Return the listing verbatim, images left out.

» Available data
______________________________

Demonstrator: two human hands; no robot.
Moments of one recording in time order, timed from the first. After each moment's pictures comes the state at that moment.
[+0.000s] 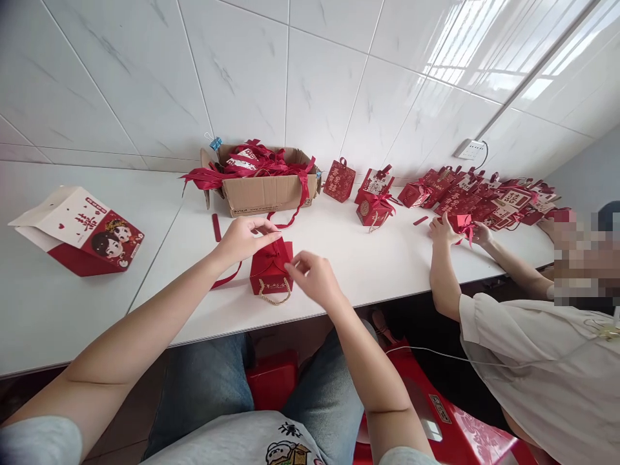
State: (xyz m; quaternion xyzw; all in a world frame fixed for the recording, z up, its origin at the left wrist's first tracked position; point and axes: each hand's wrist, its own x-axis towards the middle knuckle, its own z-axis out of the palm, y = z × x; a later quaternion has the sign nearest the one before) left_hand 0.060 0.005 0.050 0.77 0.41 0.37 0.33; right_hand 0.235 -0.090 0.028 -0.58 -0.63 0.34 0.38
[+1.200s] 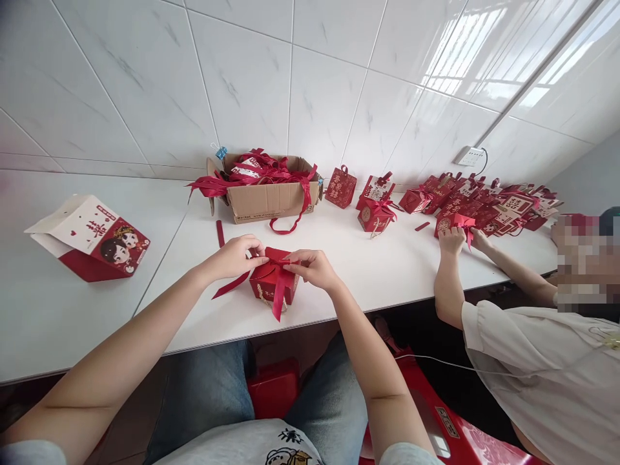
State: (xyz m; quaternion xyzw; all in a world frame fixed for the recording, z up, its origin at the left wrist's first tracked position) left_hand 0.026 0.009 0.026 0.83 0.44 0.20 0.26; right_hand 0.247 -0.036 -0.004 -0.42 -0.65 0.46 0.43
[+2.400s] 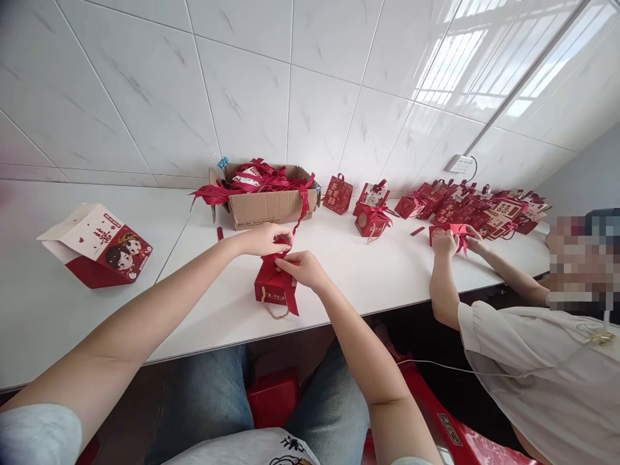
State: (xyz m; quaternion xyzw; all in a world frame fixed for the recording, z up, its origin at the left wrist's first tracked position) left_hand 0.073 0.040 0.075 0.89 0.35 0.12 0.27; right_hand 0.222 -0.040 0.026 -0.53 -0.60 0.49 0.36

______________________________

» Answer to the exercise
Demonstrator: two human hands; no robot.
Moments of one recording in time order, timed from the first. After each moment's pictures comes the state at that moment.
[+0.000s] 
State: (xyz m; quaternion xyzw; all in a world frame fixed for the recording, z up, its origin at the left wrist's first tracked position; point and axes: each hand's wrist, its own x-axis towards the middle knuckle, its own z-axis out of the palm, y = z × x; a later quaternion has the sign nearest the one before) left_hand 0.060 0.005 0.050 0.77 0.41 0.37 0.33; right_hand 0.235 -0.090 0.028 -0.58 -0.63 0.34 0.38
[+1.200s] 
State: (xyz m; quaternion xyzw; all in a world frame fixed for the recording, z up, its origin at the left wrist's first tracked position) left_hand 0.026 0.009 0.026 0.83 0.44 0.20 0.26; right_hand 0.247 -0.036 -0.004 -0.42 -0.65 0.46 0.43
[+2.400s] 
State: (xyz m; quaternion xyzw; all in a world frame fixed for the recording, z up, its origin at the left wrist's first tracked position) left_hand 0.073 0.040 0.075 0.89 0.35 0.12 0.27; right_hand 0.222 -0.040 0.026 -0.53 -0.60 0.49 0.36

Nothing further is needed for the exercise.